A wart that bleeds after being bumped or scratched isn’t necessarily infected. Warts have blood vessels running through them, so minor bleeding is common. Infection shows up as the combination of redness, warmth, swelling, and often pus, not just bleeding alone. Similarly, a wart that’s changing color to dark brown or black after treatment is usually responding to the treatment (the tissue is dying), not becoming infected. The key distinction is always whether the area is hot, swollen, and producing discharge.

What to Do About an Infected Wart

A mildly infected wart, one that’s slightly red and tender but not producing much pus or spreading, can sometimes be managed by keeping the area clean, applying an antiseptic, and covering it with a fresh bandage. Soak the area in warm water for 10 to 15 minutes a few times a day to help draw out minor infection and reduce discomfort.

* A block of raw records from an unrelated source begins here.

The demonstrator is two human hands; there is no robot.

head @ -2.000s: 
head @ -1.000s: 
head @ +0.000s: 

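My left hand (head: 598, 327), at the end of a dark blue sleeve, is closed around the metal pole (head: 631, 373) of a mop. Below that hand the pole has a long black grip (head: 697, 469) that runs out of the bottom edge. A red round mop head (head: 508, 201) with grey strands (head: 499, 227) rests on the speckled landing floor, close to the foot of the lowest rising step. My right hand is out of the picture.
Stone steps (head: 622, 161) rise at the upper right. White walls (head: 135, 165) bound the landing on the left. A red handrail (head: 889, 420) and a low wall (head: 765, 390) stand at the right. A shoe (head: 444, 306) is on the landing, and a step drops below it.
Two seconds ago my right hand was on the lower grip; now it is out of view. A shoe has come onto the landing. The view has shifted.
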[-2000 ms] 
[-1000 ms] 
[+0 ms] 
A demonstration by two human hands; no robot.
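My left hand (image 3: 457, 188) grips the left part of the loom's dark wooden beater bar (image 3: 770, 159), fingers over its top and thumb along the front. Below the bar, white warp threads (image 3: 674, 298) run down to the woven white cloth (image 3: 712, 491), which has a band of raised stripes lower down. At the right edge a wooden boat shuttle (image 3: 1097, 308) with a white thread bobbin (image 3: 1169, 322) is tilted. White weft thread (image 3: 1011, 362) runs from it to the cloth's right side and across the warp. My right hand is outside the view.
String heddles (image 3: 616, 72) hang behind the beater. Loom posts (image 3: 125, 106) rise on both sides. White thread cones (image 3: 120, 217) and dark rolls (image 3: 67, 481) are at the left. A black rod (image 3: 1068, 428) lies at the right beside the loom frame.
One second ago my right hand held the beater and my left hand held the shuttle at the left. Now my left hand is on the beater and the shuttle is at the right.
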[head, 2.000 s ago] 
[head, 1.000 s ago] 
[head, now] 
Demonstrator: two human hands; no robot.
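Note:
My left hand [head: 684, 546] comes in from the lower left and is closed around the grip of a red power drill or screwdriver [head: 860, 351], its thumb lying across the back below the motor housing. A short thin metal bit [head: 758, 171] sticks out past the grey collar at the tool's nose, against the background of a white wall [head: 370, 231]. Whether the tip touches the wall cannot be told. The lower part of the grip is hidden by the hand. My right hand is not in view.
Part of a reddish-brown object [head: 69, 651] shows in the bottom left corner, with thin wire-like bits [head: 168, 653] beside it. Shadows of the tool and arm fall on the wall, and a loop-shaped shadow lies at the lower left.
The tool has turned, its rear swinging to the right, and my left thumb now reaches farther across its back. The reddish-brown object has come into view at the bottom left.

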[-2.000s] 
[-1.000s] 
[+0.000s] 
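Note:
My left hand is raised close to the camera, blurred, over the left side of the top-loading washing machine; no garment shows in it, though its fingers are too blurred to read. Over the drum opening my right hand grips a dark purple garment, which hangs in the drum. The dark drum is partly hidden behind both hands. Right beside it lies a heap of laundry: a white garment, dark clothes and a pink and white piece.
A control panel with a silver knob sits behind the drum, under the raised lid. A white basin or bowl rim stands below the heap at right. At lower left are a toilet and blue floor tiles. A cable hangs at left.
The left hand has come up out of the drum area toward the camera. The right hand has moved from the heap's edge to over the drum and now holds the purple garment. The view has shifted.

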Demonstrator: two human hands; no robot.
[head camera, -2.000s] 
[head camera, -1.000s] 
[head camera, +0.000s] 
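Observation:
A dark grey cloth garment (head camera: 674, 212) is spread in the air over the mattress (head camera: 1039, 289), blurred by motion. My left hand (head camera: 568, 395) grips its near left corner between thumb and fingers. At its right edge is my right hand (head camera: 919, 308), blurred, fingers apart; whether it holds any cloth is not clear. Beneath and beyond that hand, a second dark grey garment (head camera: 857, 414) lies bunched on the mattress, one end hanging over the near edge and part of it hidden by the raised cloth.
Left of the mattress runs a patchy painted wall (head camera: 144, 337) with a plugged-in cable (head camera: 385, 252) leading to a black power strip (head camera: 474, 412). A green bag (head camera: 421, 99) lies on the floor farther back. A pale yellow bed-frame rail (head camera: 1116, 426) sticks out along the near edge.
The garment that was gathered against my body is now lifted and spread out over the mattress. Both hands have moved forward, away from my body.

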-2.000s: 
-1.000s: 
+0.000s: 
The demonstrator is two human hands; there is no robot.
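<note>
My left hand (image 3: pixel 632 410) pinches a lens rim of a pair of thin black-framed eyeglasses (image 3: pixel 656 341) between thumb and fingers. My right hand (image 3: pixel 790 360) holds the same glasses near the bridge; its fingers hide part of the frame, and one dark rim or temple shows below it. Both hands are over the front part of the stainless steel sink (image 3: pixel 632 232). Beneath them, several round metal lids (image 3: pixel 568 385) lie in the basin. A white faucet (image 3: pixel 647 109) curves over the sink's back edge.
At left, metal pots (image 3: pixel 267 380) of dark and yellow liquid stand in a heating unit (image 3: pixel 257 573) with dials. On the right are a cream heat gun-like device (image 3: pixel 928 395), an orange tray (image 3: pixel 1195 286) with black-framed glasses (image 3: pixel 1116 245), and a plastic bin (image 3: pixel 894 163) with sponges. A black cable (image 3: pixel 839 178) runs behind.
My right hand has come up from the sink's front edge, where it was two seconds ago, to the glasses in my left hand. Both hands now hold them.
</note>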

If the redness is growing, pus is increasing, or you’re developing pain that’s getting worse rather than better over a day or two, a doctor visit is the right move. The American Academy of Dermatology recommends seeing a dermatologist if a wart hurts, bleeds, burns, or is changing in appearance. You should also seek care if you have diabetes, a weakened immune system from conditions like HIV or cancer, or if the infected wart is on your face or genital area. These situations carry a higher risk of complications.

Treatment for a bacterial infection around a wart typically involves a course of oral antibiotics. In some cases a doctor will drain accumulated pus if there’s a visible collection. Once the infection clears, they can then address the wart itself with professional-strength treatments. Trying to remove a wart while the surrounding skin is actively infected usually makes things worse, so clearing the infection comes first.

Preventing Wart Infections

The simplest prevention is leaving warts alone. Don’t pick, scratch, pull, or bite at them. If you’re using an over-the-counter treatment, follow the instructions carefully and keep the area clean between applications. Change bandages daily and wash your hands before and after touching the wart.

Avoid shaving directly over warts. If you need to shave nearby, use a fresh razor and go around the wart rather than over it. On the feet, wear clean socks, keep plantar warts dry when possible, and avoid walking barefoot in shared wet areas like locker rooms or pool decks, which harbor both the wart virus and bacteria. If a wart cracks or bleeds for any reason, treat it like a small wound: clean it, apply an antiseptic, and cover it until the skin seals.